Attention au générique, c’est indéniablement le plus beau de l’année !
Jean-Patrick Géraud 28 janvier 2012
Millénium : Les hommes qui n’aimaient pas les femmes - David Fincher - critique
Davantage qu’une adaptation ou même un simple film policier, Millénium est un drame haletant et d’une intensité psychologique rare, qui n’est pas sans rappeler les grands modèles du genre. On pense souvent au Silence des Agneaux, pour le côté "Clarice Starling" de l’héroïne, ou pour la construction dramatique qui s’achemine peu à peu, de façon concentrique, vers le lieu du crime (en sous-sol). La violence surgit à l’endroit où on l’attend peut-être le moins, dans les lieux de l’intime, dans les trauma que l’on s’efforce d’oublier, mais que les images et les traces écrites rappellent sans cesse à notre mémoire.
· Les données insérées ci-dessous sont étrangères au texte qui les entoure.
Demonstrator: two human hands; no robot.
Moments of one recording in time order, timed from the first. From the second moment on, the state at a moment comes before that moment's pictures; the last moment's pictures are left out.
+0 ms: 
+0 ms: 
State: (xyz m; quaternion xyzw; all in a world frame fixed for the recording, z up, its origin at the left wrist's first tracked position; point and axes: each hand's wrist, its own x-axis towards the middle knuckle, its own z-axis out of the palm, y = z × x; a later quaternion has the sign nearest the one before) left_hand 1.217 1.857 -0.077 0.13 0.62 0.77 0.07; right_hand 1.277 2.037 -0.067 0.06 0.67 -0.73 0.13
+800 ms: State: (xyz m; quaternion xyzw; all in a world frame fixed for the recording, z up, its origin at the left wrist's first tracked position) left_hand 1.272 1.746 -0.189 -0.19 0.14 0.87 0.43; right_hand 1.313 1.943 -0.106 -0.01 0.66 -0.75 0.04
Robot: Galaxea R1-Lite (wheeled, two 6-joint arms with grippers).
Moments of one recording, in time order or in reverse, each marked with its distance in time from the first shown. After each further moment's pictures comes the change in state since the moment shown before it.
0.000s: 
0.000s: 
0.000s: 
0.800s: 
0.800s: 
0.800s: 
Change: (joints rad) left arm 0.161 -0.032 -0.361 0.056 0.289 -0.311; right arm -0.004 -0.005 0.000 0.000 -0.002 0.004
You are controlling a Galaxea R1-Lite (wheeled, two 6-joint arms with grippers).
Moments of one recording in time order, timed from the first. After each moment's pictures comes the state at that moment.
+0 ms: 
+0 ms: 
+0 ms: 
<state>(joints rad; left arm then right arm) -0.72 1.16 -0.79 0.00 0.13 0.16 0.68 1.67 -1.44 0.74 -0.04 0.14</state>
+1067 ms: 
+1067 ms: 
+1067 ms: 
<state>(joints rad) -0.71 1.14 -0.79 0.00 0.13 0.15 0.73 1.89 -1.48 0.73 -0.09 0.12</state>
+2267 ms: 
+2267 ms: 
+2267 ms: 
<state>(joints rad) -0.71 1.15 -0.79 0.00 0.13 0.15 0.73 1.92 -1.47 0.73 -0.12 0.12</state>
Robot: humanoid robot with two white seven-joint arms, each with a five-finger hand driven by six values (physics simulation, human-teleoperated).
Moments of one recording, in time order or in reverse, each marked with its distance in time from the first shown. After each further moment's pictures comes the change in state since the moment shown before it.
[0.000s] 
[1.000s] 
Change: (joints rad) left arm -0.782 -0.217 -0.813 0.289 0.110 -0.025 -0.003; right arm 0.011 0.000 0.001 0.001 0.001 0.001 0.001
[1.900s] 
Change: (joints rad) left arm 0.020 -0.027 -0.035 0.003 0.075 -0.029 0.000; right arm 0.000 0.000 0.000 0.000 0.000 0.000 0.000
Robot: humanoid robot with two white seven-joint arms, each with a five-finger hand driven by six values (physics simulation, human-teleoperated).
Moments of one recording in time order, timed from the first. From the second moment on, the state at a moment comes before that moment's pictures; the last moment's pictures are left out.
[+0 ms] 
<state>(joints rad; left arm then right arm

Tout sauf impersonnel (même si, comme le dit bien la critique, il en a l’air au premier abord), marquant même une évolution dans la carrière de Fincher (d’une certaine manière, Se7en est ici rejoué à l’envers), le film est porté d’un bout à l’autre par ses acteurs, son sens de la mise en scène, son rythme enlevé, son montage sonore hypnotique.